Traditional phylogenetic models fail to account for variations in the effective population size

Abstract

AbstractA substitution represents the emergence and fixation of an allele in a population or species and is the fundamental event from which phylogenetic models of sequence evolution are devised. Because of the increasing availability of genomic sequences, we are now able to take advantage of intraspecific variability when reconstructing the tree of life. As a result, substitutions can be more realistically modeled as the product of mutation, selection, and genetic drift. However, it is still unclear whether this increased complexity affects our measures of evolutionary times and rates. This study seeks to answer this question by contrasting the traditional substitution model with a population genetic equivalent using data from 4385 individuals distributed across 179 populations and representing 17 species of animals, plants, and fungi.

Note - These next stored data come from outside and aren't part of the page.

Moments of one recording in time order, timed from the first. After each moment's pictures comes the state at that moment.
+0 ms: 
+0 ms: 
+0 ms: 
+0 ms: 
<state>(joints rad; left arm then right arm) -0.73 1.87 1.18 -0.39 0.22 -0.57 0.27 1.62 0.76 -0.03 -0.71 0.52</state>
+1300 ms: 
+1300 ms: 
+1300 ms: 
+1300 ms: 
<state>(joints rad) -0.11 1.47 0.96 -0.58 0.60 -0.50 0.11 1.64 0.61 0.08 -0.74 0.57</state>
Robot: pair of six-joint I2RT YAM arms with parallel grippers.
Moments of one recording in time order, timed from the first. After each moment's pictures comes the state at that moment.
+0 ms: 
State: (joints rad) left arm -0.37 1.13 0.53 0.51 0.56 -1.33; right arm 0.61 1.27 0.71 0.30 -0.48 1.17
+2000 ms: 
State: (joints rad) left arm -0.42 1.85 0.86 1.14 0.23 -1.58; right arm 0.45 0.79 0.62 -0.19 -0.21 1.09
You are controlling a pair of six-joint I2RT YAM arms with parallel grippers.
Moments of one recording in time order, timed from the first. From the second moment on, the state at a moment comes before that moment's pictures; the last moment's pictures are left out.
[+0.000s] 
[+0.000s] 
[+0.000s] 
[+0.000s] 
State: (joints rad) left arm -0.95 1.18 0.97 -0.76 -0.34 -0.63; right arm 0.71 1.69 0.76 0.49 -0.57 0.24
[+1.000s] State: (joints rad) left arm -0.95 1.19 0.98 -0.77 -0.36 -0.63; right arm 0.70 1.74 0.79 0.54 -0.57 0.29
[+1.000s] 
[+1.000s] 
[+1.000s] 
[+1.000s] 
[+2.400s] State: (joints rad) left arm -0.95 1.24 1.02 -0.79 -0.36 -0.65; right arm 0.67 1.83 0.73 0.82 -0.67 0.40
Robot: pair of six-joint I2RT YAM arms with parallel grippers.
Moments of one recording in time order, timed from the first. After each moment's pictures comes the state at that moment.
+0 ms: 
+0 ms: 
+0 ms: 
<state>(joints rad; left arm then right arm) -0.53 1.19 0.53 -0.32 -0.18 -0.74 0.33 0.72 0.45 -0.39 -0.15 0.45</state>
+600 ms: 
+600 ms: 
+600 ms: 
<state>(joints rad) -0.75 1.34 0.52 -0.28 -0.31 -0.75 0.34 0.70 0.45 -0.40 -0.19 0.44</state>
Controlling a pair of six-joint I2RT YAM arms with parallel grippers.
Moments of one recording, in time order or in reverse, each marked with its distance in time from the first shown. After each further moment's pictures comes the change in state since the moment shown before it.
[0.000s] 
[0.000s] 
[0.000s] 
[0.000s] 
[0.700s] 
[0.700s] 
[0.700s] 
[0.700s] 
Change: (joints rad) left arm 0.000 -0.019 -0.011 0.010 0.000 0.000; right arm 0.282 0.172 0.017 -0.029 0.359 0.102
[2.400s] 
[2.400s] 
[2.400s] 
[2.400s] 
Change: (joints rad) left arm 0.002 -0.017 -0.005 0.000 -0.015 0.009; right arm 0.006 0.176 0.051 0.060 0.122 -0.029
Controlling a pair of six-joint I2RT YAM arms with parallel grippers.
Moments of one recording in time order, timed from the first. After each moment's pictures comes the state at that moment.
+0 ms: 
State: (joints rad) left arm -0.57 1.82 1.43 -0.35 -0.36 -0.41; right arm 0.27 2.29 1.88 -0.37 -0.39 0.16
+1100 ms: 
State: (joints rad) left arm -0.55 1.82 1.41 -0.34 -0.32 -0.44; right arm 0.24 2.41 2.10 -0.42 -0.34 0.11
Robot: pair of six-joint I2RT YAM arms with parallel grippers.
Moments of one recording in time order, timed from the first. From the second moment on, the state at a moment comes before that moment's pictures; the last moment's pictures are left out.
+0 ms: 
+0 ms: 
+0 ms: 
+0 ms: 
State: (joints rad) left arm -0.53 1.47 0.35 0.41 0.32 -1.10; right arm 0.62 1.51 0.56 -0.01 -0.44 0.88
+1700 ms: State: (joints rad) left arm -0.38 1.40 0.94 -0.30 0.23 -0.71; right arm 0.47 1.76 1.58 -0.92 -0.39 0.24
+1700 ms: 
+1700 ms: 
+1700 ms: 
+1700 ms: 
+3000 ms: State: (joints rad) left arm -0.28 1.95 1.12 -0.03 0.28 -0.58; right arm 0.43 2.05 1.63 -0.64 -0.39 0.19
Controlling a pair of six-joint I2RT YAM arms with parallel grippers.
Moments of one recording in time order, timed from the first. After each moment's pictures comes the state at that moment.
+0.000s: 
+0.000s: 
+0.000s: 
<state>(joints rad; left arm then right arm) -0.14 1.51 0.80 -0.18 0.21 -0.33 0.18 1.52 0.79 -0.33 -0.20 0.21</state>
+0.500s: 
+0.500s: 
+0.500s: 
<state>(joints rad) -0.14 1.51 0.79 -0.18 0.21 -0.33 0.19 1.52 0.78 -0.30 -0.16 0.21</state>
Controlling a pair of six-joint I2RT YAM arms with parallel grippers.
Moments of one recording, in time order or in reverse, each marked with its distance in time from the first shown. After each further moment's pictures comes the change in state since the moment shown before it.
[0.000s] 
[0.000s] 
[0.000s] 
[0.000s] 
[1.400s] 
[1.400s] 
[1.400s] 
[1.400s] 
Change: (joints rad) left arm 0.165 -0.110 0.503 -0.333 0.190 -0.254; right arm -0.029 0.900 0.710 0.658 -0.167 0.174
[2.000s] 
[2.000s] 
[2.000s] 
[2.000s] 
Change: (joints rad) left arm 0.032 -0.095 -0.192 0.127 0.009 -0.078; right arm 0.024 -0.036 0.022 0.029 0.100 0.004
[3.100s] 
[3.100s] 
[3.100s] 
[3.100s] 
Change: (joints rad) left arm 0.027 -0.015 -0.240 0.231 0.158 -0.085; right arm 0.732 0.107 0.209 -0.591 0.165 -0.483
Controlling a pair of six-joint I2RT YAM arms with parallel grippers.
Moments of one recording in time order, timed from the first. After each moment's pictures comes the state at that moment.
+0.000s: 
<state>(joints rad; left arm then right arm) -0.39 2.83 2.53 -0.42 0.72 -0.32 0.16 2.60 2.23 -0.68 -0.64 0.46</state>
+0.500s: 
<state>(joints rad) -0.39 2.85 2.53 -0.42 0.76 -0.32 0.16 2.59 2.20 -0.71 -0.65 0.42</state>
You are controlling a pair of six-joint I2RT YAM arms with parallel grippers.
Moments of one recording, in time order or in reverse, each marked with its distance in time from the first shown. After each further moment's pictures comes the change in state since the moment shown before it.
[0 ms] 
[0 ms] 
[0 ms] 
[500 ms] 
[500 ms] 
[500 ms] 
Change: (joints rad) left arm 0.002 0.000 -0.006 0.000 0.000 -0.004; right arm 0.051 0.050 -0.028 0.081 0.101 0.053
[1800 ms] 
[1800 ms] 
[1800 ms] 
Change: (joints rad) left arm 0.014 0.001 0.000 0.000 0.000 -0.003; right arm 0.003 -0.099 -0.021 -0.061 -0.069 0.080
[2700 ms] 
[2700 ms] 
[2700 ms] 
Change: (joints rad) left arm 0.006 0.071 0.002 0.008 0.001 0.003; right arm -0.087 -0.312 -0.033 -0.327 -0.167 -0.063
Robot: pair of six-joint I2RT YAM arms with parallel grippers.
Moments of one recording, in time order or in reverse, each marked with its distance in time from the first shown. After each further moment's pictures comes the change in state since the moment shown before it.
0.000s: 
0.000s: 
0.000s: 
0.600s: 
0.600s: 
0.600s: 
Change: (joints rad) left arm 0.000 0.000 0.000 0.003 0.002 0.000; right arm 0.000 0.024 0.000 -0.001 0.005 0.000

We found that when the population genetics dynamic is modeled via the substitution rates, the evolutionary times and rates of the two models are well correlated, suggesting that the phylogenetic model is able to capture the time and pace of its population counterpart. However, a closer inspection of this result showed that the traditional models largely ignore the effect of the effective population size, even when it is explicitly accounted for in the substitution rates. Our findings suggest that superimposing population-genetics results on the substitution rates is an effective strategy to study mutation and selection biases, while other data sources (e.g., life history traits or polymorphisms) may need to be additionally integrated to make the traditional substitution models sensitive to the impact of genetic drift. When combined with the known effect of ancestral population size on generating phylogenomic incongruence due to incomplete lineage sorting, our findings provide further evidence that unaccounted-for variations in the effective population size may be one of the primary causes of errors in phylogenetic analyses at shorter time scales.